I'm not a pro painter, but if it were me, I'd tape off the corners with newsaper pieces taped for backspray coverage, and just spritz the four corners directly.
It should take enough spray paint to create any problems in the bathroom.
Mike


----------



## joewho (Nov 1, 2006)

Not weird at all. Just spray the paint into the cap off the can. lay it on fairly heavy with only one or two strokes in hopes that it will level out to match the spray.


----------



## joeyboy (Apr 10, 2007)

sweet thanks! 

I probably should've had the foresight to know that, cutting 4 lengths of trim and using 4 corner pieces, that my skills with a handsaw (w/o a table or anythign lol) certainly wouldn't have given me perfect 90deg edge cuts that'd line up flawless, yet I still went ahead and painted before installing lol. Lesson learned!!


----------



## joewho (Nov 1, 2006)

Well, joey, the question is one a pro painter might even ask.
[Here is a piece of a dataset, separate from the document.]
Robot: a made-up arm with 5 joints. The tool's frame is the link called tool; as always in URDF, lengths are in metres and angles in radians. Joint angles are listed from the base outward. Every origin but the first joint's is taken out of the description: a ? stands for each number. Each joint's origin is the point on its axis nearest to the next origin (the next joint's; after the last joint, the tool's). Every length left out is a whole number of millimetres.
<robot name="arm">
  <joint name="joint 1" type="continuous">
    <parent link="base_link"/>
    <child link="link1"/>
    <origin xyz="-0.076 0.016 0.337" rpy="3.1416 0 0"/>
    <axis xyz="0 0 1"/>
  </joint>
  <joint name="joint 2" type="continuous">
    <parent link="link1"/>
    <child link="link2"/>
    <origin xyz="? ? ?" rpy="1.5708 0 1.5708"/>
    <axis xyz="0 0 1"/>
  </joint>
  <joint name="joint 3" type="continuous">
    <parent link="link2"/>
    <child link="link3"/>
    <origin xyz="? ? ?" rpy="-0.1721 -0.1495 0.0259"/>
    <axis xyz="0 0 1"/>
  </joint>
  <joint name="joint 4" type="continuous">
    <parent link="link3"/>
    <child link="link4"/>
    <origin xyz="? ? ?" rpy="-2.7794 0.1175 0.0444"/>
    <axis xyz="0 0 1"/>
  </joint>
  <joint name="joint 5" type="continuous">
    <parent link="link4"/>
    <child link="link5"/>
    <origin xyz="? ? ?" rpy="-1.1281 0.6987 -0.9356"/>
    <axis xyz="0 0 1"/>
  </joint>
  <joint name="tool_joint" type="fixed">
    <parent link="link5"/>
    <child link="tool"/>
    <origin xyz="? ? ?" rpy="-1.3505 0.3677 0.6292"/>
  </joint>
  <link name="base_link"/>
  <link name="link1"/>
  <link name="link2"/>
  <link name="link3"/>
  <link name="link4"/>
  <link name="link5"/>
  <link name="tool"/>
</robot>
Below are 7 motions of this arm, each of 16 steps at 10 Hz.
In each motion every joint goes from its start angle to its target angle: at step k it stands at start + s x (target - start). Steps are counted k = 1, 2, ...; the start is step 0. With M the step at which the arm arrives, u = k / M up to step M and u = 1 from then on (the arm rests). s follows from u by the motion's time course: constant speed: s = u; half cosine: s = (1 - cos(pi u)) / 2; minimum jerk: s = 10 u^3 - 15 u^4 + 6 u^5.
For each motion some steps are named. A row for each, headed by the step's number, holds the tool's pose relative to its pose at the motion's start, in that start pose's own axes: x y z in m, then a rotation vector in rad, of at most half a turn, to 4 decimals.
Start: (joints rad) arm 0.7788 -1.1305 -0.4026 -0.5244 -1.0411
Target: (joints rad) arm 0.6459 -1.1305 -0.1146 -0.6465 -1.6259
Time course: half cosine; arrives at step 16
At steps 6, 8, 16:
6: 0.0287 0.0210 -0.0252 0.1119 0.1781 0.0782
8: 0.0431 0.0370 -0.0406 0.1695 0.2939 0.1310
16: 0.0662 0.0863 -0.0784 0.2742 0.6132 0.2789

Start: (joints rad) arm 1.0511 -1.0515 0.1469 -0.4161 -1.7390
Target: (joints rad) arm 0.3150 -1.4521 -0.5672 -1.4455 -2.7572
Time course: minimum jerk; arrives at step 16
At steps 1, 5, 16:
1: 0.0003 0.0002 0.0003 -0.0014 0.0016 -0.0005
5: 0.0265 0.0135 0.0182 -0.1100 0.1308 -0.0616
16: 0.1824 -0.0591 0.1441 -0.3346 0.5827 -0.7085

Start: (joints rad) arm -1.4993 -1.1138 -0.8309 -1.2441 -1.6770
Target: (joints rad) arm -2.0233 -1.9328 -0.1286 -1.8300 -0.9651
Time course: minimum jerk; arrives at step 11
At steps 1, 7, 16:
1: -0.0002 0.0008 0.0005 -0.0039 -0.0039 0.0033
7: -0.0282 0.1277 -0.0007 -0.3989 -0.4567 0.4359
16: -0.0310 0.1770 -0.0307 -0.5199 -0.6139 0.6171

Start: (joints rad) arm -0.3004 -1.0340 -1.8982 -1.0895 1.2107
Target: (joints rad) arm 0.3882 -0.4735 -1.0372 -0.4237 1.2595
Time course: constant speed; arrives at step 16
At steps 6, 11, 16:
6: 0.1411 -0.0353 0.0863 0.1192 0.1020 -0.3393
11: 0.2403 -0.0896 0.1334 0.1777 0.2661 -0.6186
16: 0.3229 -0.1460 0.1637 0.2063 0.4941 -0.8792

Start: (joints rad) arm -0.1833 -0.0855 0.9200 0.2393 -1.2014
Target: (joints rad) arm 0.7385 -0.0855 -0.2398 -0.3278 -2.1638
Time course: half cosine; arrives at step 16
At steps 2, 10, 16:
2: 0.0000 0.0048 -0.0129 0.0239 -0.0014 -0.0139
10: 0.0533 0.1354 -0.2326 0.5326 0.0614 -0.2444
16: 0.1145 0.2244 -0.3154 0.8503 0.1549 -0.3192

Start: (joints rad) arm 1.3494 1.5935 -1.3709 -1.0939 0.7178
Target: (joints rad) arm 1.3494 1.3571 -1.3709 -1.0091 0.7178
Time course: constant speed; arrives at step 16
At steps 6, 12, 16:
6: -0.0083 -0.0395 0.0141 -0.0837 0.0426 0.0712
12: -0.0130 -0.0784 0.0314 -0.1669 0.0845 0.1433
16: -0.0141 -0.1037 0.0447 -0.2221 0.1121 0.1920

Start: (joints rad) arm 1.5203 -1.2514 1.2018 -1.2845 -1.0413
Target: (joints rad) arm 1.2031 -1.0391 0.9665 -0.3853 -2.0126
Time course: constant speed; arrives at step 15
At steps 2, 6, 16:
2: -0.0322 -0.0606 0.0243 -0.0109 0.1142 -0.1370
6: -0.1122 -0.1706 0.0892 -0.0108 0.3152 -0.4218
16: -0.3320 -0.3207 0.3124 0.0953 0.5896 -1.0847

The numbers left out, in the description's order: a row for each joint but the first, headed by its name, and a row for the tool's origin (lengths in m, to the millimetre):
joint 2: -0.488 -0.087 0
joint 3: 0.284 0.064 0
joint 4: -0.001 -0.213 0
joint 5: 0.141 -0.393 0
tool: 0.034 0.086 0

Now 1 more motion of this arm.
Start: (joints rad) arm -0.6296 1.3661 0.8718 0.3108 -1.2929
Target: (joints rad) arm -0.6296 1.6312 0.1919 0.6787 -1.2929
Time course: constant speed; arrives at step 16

With all your posts and intelligent questions, you're starting to sound more like a pro than a diy.:wink:


----------



## joeyboy (Apr 10, 2007)

joewho said:


> Well, joey, the question is one a pro painter might even ask. With all your posts and intelligent questions, you're starting to sound more like a pro than a diy.:wink:


sweet! :thumbsup: 
It's funny how fast you do learn stuff though when you spend all day, every day, for the better part of a year working on your new house :laughing:


----------